▸ **What you need to do**: Begin at the top of the records and copy each line exactly. The line containing "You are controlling" is the last one to include.

▸ **Records from a collection**:
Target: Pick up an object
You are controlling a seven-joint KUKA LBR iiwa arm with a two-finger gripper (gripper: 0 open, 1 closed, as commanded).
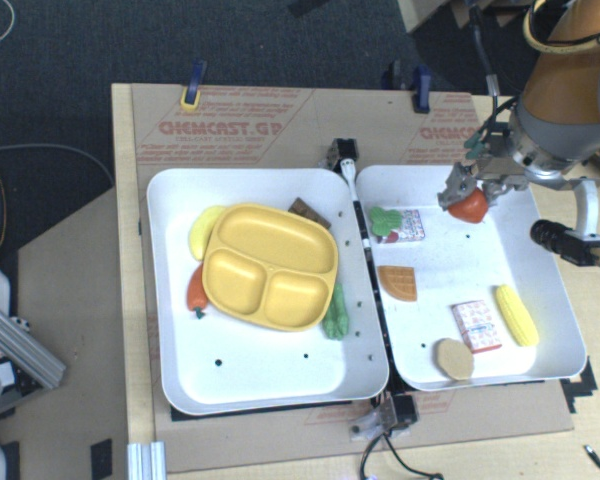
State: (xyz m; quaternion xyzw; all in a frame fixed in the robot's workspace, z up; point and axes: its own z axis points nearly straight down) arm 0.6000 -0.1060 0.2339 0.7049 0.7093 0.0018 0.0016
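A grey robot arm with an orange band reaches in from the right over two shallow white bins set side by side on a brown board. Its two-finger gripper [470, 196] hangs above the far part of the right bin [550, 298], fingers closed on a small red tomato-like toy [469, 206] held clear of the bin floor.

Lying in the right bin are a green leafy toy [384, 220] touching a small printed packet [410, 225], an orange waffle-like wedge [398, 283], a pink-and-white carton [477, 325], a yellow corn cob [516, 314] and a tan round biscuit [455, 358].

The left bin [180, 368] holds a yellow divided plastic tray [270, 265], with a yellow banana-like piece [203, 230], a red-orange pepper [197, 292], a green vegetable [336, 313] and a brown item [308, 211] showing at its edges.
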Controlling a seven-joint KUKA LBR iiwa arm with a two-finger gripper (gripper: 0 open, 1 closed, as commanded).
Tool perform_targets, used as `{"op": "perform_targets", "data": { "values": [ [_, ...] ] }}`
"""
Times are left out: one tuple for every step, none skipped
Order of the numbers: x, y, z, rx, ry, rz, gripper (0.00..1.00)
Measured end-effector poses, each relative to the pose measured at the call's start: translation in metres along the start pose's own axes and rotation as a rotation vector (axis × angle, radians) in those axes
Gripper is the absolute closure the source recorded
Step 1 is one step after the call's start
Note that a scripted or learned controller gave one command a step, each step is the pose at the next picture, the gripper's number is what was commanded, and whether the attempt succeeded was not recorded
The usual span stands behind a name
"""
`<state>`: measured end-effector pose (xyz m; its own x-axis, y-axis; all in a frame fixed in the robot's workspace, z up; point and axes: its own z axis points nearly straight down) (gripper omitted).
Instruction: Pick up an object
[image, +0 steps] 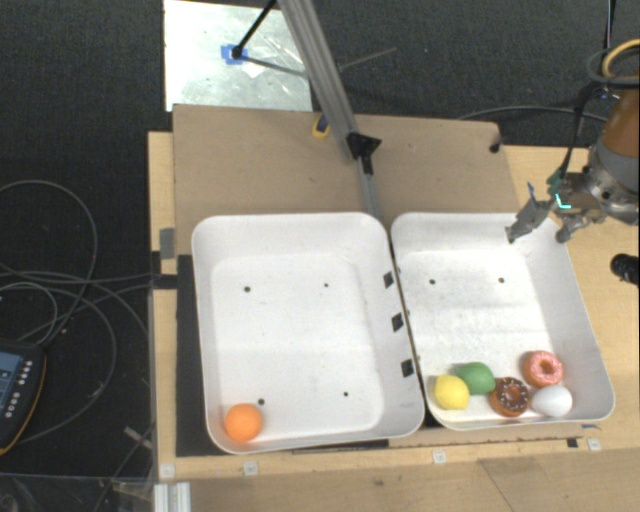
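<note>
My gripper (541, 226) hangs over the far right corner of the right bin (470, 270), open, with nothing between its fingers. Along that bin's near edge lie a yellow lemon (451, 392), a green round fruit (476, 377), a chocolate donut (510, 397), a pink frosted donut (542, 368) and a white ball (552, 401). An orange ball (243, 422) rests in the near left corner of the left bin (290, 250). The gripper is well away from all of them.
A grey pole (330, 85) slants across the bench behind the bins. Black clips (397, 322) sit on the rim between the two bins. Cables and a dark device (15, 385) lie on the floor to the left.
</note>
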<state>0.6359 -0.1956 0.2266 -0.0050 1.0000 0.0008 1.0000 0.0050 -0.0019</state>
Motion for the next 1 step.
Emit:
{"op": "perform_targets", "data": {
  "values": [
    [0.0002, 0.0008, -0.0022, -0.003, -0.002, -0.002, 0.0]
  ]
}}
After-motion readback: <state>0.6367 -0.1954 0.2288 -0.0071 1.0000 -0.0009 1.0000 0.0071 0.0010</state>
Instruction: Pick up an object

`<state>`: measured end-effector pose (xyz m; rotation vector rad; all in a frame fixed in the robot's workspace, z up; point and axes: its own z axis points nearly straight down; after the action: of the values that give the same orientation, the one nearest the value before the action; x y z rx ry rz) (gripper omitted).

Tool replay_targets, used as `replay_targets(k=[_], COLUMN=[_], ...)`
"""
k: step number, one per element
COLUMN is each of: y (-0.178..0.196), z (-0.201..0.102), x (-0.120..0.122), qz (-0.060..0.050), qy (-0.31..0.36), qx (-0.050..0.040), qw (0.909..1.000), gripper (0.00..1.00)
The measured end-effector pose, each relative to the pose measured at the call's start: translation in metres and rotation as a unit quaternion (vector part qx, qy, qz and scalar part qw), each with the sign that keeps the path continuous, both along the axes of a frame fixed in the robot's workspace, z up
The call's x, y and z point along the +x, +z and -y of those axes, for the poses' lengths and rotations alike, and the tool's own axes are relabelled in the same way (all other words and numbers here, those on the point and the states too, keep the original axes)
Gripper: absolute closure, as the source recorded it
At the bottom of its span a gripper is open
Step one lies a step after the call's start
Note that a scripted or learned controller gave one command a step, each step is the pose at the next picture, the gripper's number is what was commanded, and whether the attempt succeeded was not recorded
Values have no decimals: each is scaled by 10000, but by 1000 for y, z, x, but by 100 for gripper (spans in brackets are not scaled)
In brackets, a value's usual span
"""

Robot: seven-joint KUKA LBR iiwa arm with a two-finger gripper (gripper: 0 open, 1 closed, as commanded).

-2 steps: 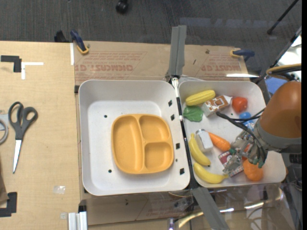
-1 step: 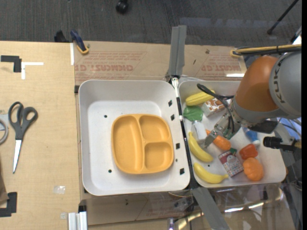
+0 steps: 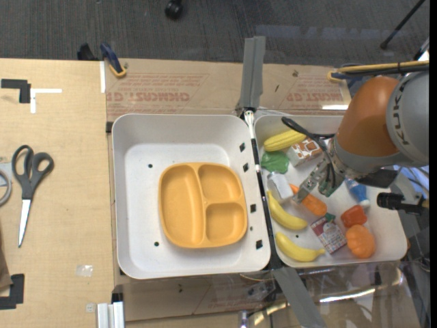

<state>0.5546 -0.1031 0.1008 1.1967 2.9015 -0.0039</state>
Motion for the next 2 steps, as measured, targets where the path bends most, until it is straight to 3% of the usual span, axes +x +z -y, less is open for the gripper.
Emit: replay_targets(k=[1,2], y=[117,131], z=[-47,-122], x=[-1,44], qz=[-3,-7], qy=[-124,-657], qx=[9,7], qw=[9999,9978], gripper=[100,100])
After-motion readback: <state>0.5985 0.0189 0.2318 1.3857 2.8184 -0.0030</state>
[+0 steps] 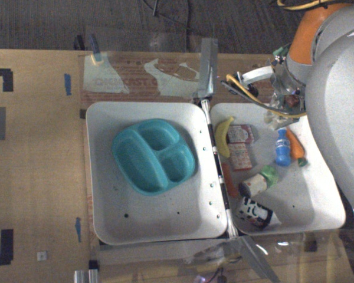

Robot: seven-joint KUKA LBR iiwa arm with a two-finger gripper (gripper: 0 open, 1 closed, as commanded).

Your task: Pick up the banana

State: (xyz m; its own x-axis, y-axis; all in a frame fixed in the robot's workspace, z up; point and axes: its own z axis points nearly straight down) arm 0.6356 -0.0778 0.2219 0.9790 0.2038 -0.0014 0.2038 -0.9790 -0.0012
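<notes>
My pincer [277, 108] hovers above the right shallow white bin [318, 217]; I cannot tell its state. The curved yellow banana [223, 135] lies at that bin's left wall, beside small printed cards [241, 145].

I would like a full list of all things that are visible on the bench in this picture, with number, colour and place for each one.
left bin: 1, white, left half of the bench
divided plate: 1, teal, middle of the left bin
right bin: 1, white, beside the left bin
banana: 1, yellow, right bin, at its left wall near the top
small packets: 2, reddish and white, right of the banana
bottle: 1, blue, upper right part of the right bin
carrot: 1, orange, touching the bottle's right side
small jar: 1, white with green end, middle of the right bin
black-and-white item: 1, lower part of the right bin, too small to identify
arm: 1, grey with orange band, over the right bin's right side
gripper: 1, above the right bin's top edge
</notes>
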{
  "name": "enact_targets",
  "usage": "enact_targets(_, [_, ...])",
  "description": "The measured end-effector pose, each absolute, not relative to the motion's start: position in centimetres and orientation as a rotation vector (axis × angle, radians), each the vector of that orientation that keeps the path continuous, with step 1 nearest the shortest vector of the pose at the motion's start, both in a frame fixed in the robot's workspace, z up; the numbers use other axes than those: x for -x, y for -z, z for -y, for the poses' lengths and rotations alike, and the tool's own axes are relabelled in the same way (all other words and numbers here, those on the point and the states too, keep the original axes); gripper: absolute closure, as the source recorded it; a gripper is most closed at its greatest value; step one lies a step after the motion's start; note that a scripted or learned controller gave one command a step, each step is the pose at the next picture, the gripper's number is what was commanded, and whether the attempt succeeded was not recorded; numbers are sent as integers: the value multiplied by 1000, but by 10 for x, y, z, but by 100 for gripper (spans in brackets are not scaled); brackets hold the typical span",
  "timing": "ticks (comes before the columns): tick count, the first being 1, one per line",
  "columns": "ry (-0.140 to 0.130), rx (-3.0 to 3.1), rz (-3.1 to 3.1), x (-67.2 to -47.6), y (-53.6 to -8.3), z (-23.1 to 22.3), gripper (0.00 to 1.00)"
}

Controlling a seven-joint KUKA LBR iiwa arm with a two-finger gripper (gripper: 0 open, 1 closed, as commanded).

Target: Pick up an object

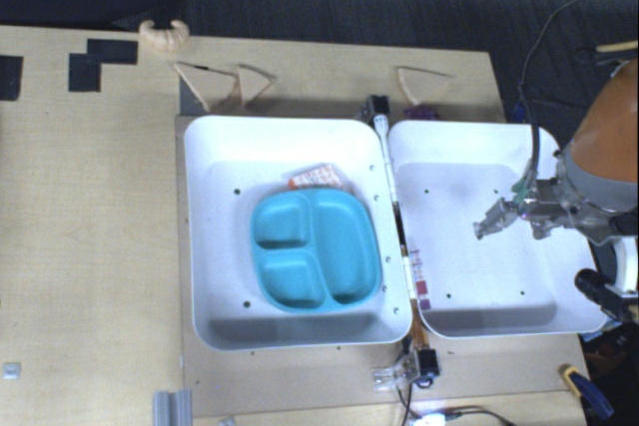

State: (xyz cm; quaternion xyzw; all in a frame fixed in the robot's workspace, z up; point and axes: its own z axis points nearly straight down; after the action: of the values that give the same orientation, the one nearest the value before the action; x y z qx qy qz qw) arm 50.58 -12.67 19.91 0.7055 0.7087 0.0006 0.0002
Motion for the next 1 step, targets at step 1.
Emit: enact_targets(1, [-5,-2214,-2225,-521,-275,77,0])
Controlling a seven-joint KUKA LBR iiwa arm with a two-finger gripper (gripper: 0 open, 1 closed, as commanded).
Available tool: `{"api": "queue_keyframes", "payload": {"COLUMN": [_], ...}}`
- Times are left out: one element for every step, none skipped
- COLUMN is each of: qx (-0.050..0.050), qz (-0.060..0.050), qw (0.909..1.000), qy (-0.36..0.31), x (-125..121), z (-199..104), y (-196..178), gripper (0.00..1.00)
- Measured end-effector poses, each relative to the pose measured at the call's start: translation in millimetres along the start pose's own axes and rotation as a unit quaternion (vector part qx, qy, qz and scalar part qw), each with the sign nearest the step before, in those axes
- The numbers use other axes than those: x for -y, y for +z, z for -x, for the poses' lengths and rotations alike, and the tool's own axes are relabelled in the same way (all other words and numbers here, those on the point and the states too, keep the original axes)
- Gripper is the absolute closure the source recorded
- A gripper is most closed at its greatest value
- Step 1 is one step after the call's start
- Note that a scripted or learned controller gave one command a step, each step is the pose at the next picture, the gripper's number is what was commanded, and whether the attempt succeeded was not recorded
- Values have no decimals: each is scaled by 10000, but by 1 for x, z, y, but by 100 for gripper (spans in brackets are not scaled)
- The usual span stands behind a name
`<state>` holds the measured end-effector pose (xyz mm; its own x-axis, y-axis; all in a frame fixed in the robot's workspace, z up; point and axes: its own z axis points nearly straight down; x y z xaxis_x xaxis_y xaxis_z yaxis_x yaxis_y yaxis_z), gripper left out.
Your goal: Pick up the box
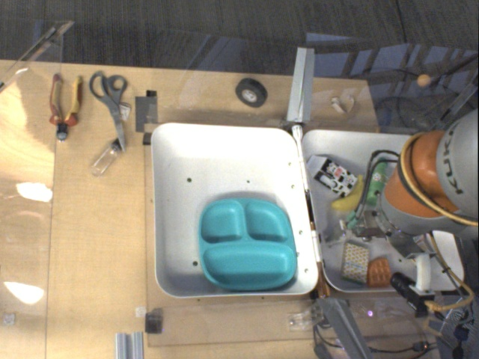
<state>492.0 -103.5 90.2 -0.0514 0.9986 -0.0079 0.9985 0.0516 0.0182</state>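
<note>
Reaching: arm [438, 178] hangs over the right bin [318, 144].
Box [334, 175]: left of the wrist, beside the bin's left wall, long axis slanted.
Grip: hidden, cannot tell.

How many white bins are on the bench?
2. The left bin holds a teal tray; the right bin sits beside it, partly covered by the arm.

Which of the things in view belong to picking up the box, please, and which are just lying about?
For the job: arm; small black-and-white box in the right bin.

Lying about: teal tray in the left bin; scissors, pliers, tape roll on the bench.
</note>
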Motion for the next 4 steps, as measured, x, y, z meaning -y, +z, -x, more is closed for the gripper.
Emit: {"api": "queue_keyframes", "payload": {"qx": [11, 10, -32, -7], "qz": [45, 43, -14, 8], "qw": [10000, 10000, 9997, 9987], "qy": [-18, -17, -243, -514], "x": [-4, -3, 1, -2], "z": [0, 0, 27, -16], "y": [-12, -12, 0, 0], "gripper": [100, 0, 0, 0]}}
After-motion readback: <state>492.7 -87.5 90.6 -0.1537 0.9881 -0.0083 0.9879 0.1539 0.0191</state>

▸ **Exercise answer**:
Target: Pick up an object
You are controlling a seven-joint KUKA LBR iiwa arm with a two-finger gripper (gripper: 0 open, 1 closed, as commanded).

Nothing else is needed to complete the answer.